When he reached the sitting room, the little old woman was standing beside the couch, where May was seated, holding a tray of cookies.  “May,” he said, as his sister reached for one, “we’re going to have lunch with Lukas soon.  You don’t want to ruin your appetite.”

He nearly screamed when the old woman looked at him with red glowing eyes and growled.  May did scream.  As the old woman launched herself at him in a distinctly inhuman way, he dodged to one side.  “May, run,” he cried, scrambling to his feet.

He ran for the door, pushing May ahead of him.  He had just gotten the door opened and shoved his sister out through the opening when strong arms wrapped around him.  May screamed his name and then a smallish man with red curls appeared in the opening.  He swung a long wooden stick at something behind Roland.  The arms fell away and Roland tumbled out of the house.

The red-haired man stood between Roland and May and the hissing, wild-looking old woman.  “Not this time,” he said, holding the stick across his chest defensively.

Still hissing, the old woman tugged the door closed.  “What the heck was that?” Roland breathed.

Giving a wry chuckle, the red-haired man said, “Nothing most people have to worry about.”  He glanced back at them and smiled.  “I’m Markus, by the way.  You’re Roland and May, right?”

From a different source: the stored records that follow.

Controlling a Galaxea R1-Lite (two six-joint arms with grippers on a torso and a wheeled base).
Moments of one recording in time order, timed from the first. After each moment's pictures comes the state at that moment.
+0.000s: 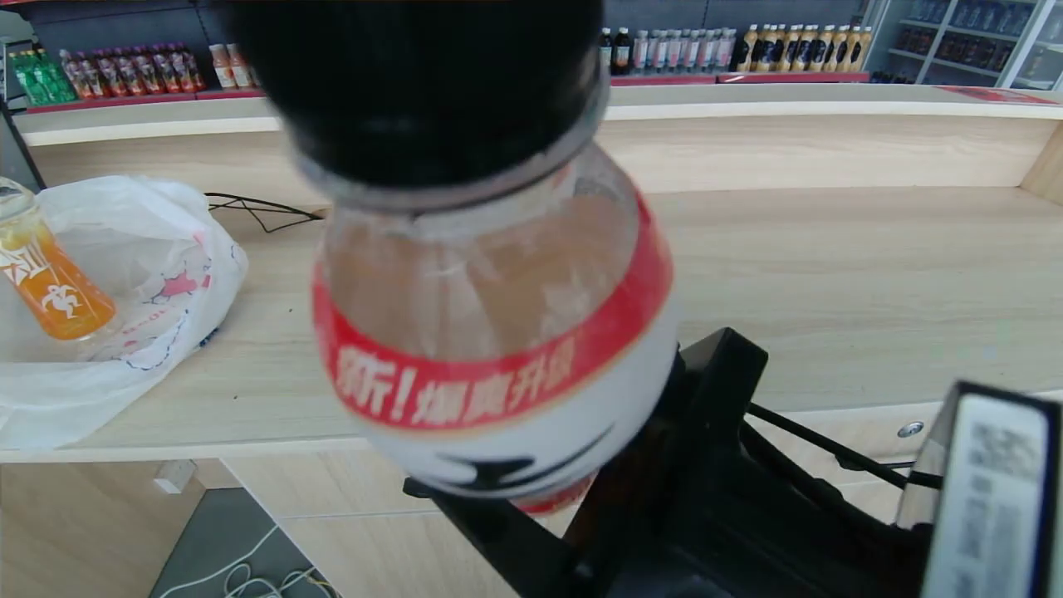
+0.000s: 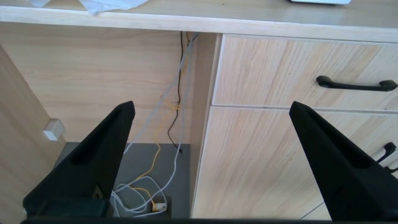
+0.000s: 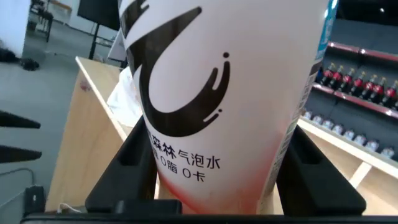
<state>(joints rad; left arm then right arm) 0.00 0.00 0.00 0.00 0.00 0.00 1.18 1.73 -0.66 -1.57 -0.06 -0.53</state>
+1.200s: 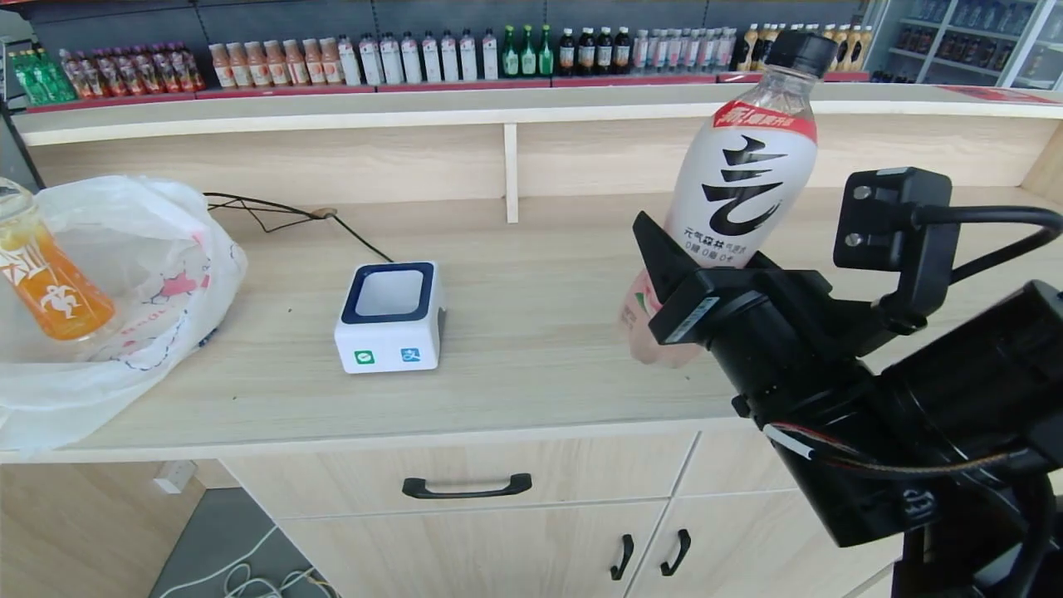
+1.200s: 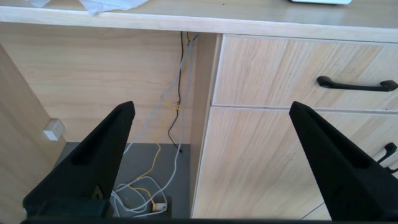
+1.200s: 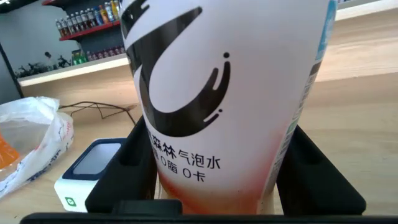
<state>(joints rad) 0.00 0.00 0.00 0.00 0.00 0.00 0.87 1.75 -0.67 -1.57 -0.51 -0.06</state>
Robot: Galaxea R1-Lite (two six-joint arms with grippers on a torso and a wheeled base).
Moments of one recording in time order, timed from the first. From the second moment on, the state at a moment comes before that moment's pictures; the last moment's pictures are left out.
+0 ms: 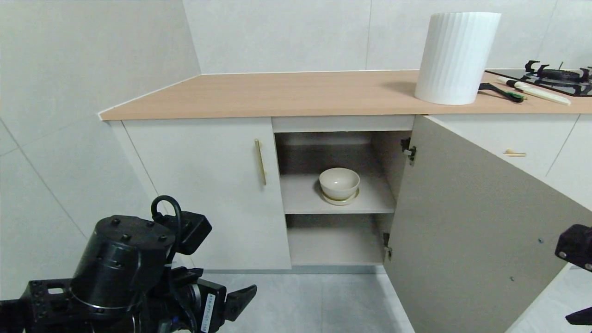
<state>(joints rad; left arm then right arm) -0.68 1.42 -0.56 -0.14 0.25 -0.29 0.63 1.15 -0.90 0.79 -0.11 0.17</state>
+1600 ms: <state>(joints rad) -0.68 1.42 -0.56 -0.14 0.25 -0.29 -0.10 1.28 -0.89 0.52 -0.17 -0.09</state>
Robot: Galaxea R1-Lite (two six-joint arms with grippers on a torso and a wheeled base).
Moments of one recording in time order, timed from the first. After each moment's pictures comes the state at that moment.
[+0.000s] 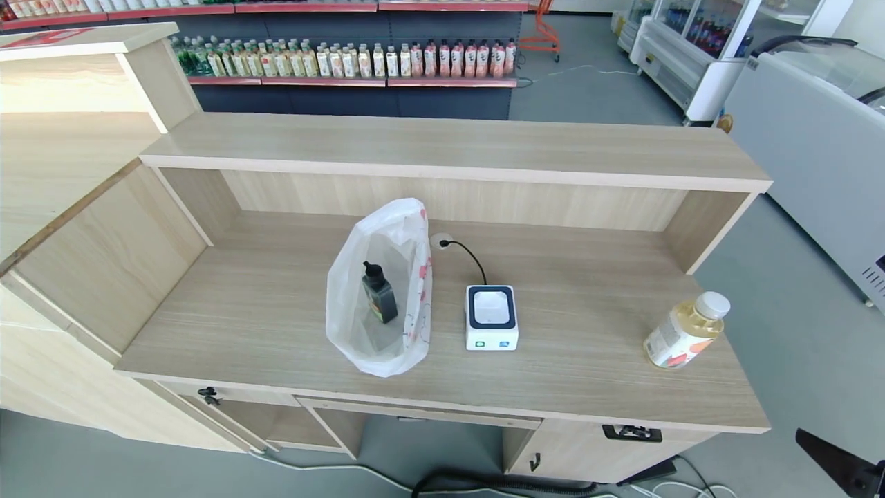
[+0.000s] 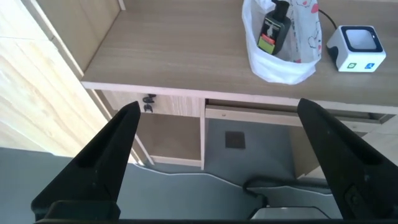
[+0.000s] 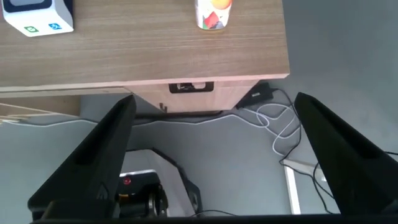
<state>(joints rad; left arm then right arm) 0.00 0.00 0.00 0.00 0.00 0.01 -0.03 0.82 -0.17 -0.28 -0.06 0.04</state>
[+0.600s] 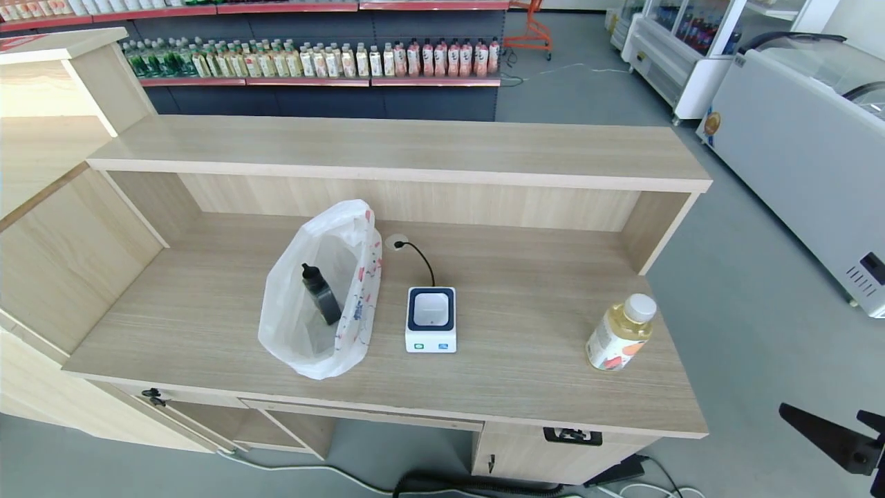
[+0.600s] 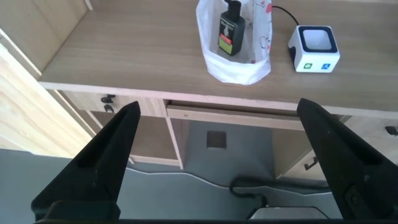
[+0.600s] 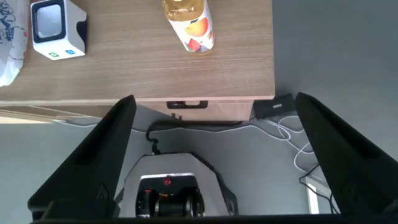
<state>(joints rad) 0.00 0.00 0.00 0.00 0.00 0.00 -0.03 0.87 -0.24 -0.28 0.10 0.13</state>
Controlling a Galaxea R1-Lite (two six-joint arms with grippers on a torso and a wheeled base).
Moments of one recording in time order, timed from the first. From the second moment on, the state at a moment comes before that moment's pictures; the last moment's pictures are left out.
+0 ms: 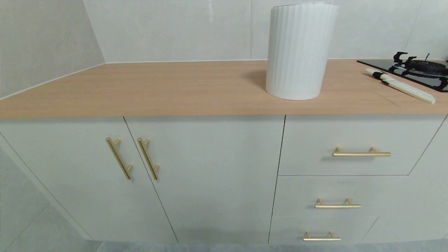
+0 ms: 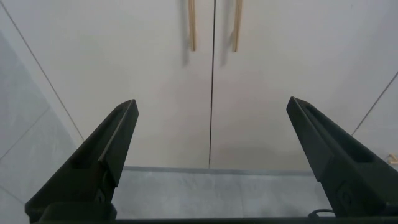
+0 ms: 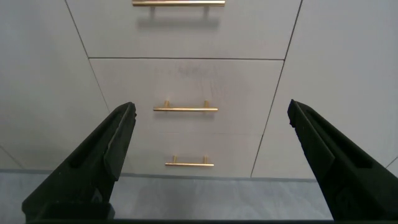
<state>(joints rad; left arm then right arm) 0.01 0.00 0.00 0.00 0.01 0.00 0.00 0.00 0.00 0.00 0.01 -0.01</state>
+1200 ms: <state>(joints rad) 0.01 0.00 0.00 0.00 0.01 -0.01 0.01 0.00 0.00 0.00 0.01 -0.01</state>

“Nice to meet you face to face,” Roland said.  “Is she… going to come after us?”

“Probably not,” Markus said, shrugging.  He nodded towards a little sedan parked at the curb.  “That’s my car.  I’ll cover you.”

May hurried over to the car with Roland close behind her.  Almost as soon as they were buckled into their seats, Markus got in as well.  He quickly latched his belt and threw the car into drive.  Then, they were heading off down the street.

Markus hit one button and said, “Dial Konrad.”

Roland heaved a sigh of relief as they headed through the city.  He barely listened while Markus told his brother to get a team out to the address, to take care of something he called a babaroga.  He didn’t know what that was, but he was pretty sure that little old lady meant to eat them.  He shook the thought away and then looked over at May.  “Next time we go someplace, I’ll make sure that I write down the directions,” he said.

May nodded quickly.  Then, she looked at Markus.  “She seemed like a sweet little old lady… until she hissed at Roland,” she said.

“They do that,” Markus said, grimacing.